The conjecture above has also received considerable attention for the vertex-case. Recently, a linear-time algorithm for computing three vertex-independent spanning trees of a 3-connected graph was given by [30]. Similarly as for the more general (2,1)-edge-orders, one could be interested why the reduction from k-edge- to k-vertex-connectivity by Galil and Italiano [12] cannot be applied to modify the 3-edge-connected input graph G to a 3-connected one such that three vertex-independent spanning trees of the latter give three edge-independent spanning trees of G.

Fig. 9
figure 9

The reduction [12] cannot be applied to find edge-independent spanning trees directly, as it may construct cycles. a A 3-edge-connected graph G. b The 3-connected graph \(\hat{G}\) to which G is reduced to using [12], and a (2,1)-order of \(\hat{G}\) through \(r\hat{t}\) avoiding \(\hat{u}\) (t and u have to be replaced, as \(\hat{G}\) does not contain rt and ru anymore).
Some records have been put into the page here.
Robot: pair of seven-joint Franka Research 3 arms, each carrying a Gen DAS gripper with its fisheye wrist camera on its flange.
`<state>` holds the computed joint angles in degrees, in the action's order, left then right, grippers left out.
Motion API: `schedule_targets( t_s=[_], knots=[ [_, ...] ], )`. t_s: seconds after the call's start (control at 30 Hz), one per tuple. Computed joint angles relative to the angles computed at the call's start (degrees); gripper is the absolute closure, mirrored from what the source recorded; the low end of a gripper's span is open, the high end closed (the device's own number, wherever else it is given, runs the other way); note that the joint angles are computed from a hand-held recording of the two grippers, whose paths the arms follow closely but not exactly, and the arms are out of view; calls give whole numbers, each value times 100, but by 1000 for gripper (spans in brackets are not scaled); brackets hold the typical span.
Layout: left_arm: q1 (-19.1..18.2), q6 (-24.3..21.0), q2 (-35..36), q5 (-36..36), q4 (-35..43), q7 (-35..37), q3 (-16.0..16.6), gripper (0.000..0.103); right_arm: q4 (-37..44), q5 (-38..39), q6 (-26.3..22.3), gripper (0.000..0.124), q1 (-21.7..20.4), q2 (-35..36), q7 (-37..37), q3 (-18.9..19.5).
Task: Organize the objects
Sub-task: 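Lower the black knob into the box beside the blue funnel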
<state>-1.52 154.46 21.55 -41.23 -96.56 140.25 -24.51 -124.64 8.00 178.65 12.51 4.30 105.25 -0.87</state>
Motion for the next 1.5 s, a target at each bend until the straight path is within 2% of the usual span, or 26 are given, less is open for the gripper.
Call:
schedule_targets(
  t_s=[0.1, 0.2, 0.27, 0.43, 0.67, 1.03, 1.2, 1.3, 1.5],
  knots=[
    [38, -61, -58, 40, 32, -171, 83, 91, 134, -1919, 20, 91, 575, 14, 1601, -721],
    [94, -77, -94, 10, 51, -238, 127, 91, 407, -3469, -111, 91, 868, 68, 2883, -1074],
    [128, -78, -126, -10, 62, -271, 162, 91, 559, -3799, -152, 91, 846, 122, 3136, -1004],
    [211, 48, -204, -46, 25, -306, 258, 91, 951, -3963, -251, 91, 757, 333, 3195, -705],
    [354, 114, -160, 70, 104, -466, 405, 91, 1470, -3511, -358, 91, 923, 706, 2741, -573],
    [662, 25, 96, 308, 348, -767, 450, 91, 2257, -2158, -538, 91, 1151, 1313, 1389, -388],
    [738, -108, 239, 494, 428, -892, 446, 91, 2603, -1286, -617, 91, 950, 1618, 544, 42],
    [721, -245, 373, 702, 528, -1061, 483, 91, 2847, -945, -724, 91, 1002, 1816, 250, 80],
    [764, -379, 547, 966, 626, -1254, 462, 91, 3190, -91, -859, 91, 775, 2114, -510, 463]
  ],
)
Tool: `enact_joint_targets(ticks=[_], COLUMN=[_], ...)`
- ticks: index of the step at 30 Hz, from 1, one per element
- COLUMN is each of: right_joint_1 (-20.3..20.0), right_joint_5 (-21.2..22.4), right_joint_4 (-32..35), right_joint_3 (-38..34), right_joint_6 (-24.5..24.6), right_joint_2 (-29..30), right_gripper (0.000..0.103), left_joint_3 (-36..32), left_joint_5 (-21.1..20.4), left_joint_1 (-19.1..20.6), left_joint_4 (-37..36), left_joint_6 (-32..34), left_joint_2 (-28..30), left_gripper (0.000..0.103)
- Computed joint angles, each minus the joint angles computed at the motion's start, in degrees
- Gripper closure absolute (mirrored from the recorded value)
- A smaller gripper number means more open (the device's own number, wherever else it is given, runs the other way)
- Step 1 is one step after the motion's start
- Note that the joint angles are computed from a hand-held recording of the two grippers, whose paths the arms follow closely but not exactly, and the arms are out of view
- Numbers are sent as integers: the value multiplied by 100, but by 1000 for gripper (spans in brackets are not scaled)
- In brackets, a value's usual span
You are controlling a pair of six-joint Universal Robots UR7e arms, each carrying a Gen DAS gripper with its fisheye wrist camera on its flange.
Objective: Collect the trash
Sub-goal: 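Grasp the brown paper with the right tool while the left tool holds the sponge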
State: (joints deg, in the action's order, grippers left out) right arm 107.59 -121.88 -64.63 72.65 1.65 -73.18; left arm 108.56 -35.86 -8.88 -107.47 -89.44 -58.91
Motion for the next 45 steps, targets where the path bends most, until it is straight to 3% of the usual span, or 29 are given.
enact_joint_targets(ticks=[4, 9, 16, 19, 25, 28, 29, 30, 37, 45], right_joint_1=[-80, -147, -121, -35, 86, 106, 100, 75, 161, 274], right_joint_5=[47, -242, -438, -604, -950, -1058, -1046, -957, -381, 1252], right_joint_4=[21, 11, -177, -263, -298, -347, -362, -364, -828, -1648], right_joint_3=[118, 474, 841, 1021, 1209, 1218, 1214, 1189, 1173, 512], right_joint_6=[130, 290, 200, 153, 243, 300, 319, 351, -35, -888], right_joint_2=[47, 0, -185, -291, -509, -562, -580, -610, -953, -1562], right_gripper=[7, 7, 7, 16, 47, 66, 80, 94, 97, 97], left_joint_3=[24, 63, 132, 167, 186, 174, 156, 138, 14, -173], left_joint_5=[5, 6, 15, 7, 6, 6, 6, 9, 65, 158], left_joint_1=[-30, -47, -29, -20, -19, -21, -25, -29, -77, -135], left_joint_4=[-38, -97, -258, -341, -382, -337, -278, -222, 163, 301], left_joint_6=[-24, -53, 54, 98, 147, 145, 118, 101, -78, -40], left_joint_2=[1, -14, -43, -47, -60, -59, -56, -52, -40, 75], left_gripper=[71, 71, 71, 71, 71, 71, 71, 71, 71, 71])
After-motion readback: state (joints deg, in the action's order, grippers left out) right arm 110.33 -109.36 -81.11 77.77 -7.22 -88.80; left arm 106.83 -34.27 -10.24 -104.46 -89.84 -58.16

Gray lines depict short ears. c The three vertex-independent spanning trees \(T_1,T_2,T_3\) of \(\hat{G}\) implied by the (2,1)-order of \(\hat{G}\) [30]. d The corresponding subgraphs of \(T_1\), \(T_2\) and \(T_3\) in G. The red subgraph contains a cycle

The reason is that, although such a reduction attempt is able to give three edge-disjoint paths between two given vertices, for multiple vertex pairs, the union of these paths may form cycles (see Fig. 9). As argued in the introduction, such a reduction could indeed be elusive, as we do not know any way of reducing the existence of edge-independent spanning trees to the existence of their vertex-counterpart.

Direct induction. It may also seem tempting to compute the spanning trees directly without using a (2,1)-edge-order, e.g. by local replacements in an induction over either Mader-operations or inverse contractions. However, without additional restrictions this is bound to fail, as shown in Fig. 10.

Fig. 10
figure 10

A 3-edge-connected graph G (some edges are not drawn). G is obtained from the 3-edge-connected graph \(G':= (G-v) \cup xy\) by performing a Mader-operation (or inverse contraction) that adds the vertex v (the added edge is thus vy). Two of the three edge-independent spanning trees of \(G'\) are given, rooted at r (thick edges). However, not both of them can be extended to v.

7 Conclusion

We established the new unifying concept of edge-orders, which is an analogue of canonical orders and their generalizations for edge-connectivity. We showed that st-edge-numberings a.k.a. (1, 1)-edge-orders fit into this concept, showed a simple linear-time algorithm for constructing these, and proposed the first linear-time algorithm that computes (2, 1)-edge-orders.

Additionally, we gave a first application by presenting the first linear time algorithm to compute three edge-independent spanning trees of a 3-edge-connected graph.

As a crucial open problem, we ask whether there are any pairs \((k,\ell )\) other than (1, 1), (2, 1) and (2, 2) such that every \((k+\ell )\)-edge-connected graph has a \((k,\ell )\)-edge-order (for an appropriate quantification of i).